I use the visual profiler nvprof to see the results of the executions , and i realise that the streams are not running in parallel. Unlikely, i have a seirial execution and i cannot understand why… For every kernel i use just 1 thread.
I use Jetson x1.

It would be very useful for me if you could help me to achieve fully concurrent streams.
Thaink you all!

have you allocated the host buffers using pinned memory?

Yes.
The allocation of the host arrays is:

cudaMallocHost((void **)&img, 512384sizeof(int));
cudaMallocHost((void **)&wrkx, 512384sizeof(int));
cudaMallocHost((void **)&wrky, 512384sizeof(int));

or

cudaHostAlloc((void **)&img, 512384sizeof(int),cudaHostAllocMapped);
cudaHostAlloc((void **)&wrkx, 512384sizeof(int),cudaHostAllocMapped);
cudaHostAlloc((void **)&wrky, 512384sizeof(int),cudaHostAllocMapped);

Either i use the 1st allocation or the 2nd, the result is the same. I do not have parallel streams.

i suggest you to provide entire code example, as well as pictures from visual profiler (in order to let us know which exactly parts of execution are non-parallel). the code snippet looks suspicious but may be you just omitted some parts

in particular:

  1. example in Programming Guide :: CUDA Toolkit Documentation uses NON-OVERLAPPED parts of buffers in different streams, while you use the same buffers in each stream
  2. you should alloc all buffers prior to execution
  3. data copying may be not overlapped due to limited amount of copy devices in GPU

also take into account Programming Guide :: CUDA Toolkit Documentation

PS: note that on this forum there is ‘code’ tag for code samples, it’s last button on the top of message edit box

txbob and BulatZiganshin thank you for your answers. Finally it works. I don’t know what was wrong, but finally with the same code it works!!

BulatZiganshin thank you for your advice.I am sorry but i am new to cuda programming and generally to programming forums.

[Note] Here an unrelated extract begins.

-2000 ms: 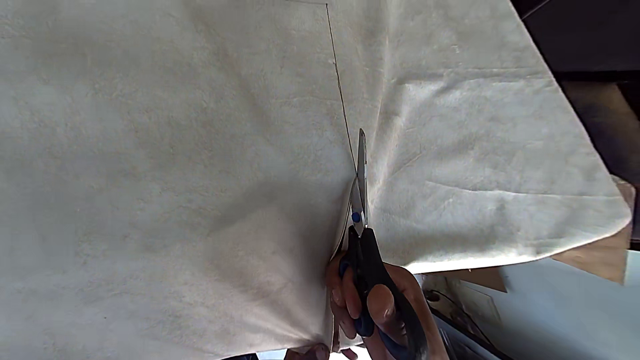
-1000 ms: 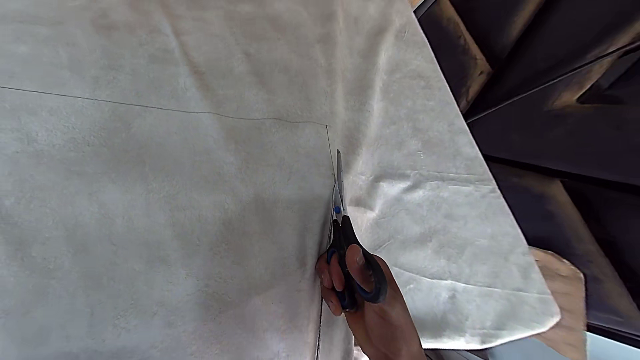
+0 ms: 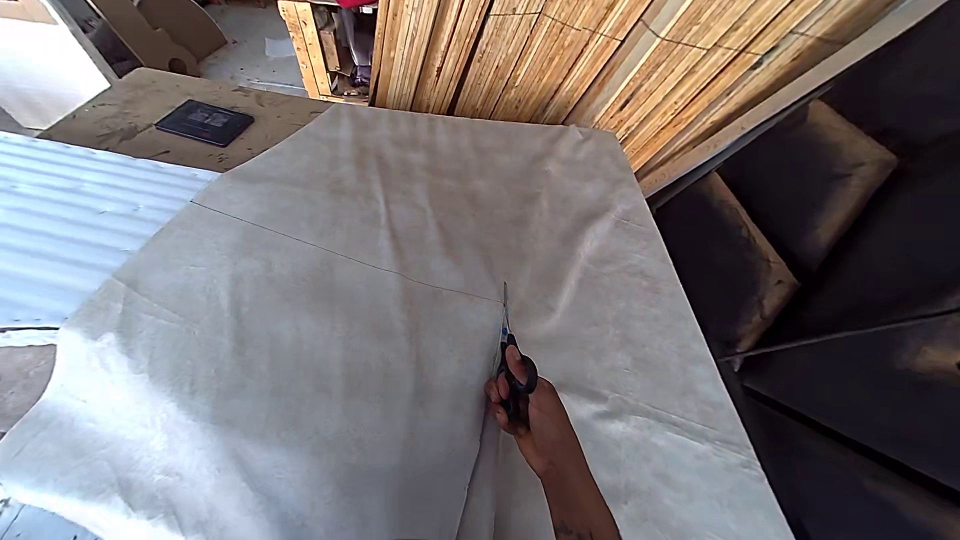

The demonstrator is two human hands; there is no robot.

Now i have another problem. I use the same code i posted, with one difference: I do not launch my kernels with 1 block and 1 thread, but with 512 blocks and 512 threads in them:

dim3 block (512);
dim3 grid(512) ;

When i use the nvvp i see that my kernels are not executing concurrently. I searched about it and i found out that this is normal because the gpu has not the resources to do something like that.And my question is:
If i have 3 independent kernels and each kernel needs 512x512 threads, is there any other way to execute these 3 kernels concurrently? I did a small exploration on my gpu and i found out that the maximum number of threads that allow me to have exactly concurrent kernels is 1024. I the case i need more? what should i do?

Thaink you in advance!

The machine does not have infinite capacity.

WHY you need to run them concurrently? if they will run concurrently in 3 seconds, will it be any better than running sequentially, each in 1 second?

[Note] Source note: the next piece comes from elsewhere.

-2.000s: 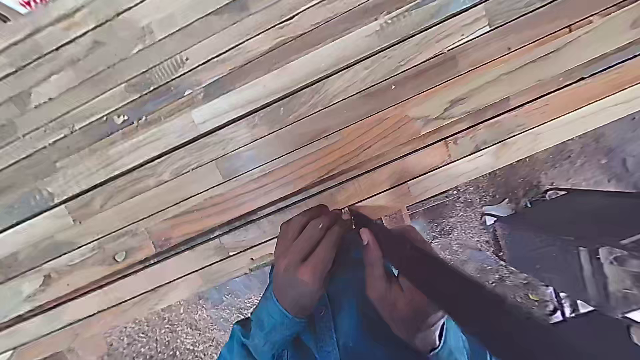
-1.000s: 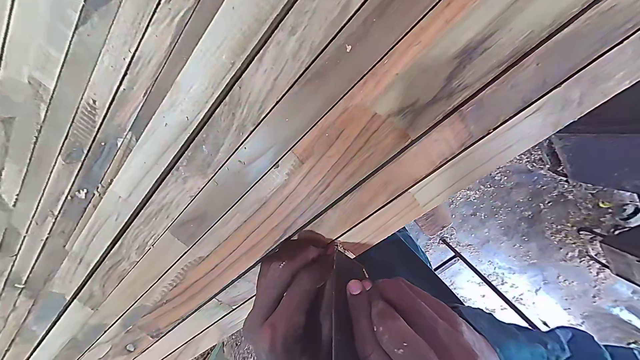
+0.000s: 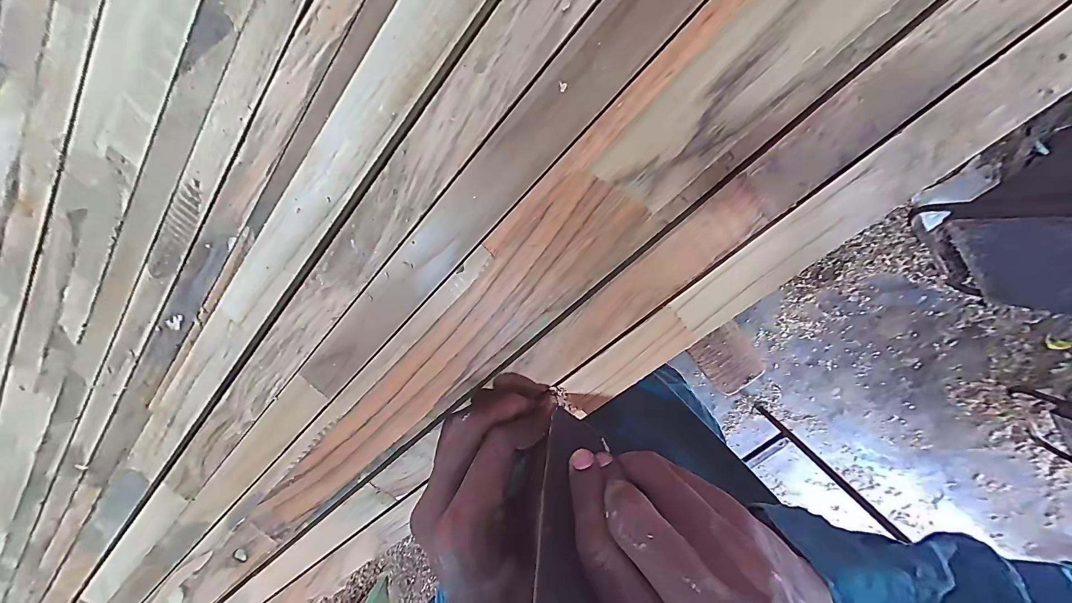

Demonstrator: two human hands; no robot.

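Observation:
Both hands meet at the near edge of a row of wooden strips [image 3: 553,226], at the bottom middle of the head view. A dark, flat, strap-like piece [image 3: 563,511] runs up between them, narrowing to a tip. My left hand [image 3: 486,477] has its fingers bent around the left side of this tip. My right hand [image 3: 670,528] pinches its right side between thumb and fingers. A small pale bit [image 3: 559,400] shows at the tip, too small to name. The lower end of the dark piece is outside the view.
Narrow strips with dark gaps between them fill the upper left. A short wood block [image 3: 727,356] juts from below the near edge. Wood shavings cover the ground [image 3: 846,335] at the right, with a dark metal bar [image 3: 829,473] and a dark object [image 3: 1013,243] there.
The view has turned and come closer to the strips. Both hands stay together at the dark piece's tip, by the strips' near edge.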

512*512=256K threads, more than any GPU can run simultaneously. So, it’s reasonable that one kernel finishes its work before the next kernel starts. They may have small overlapping at the end of first kernel execution when amount of remaining active threads in this kernel is less than GPU can run concurrently - if your code fulfills all the requirements i mentioned above

Yes, i understand why it is reasonable! And thank you for this.
I was thinking if i could have the total execution time of the three kernels = 1 second, when 1 second is the execution time of one kernel, but i understood that this is impossible.
Additionally, i know that when i launch a kernel with 256K threads, that doesn’t mean that i will have 256K threads running exactly in parallel, but i will have a scheduling of available threads. I was wondering if something like this would happen to multiple kernels too. For example :
-1024 threads from 1st kernel
-512 threads from 3rd kernel
-1024 threads from 2nd kernel
-etc…

I see, that there is no difference, but i would like to know the hardware side of streams.

I have found some information about cuda streams from the software side, but nothing from the hardware side.
Could you please suggest me some recomendations about the hardware side of cuda streams?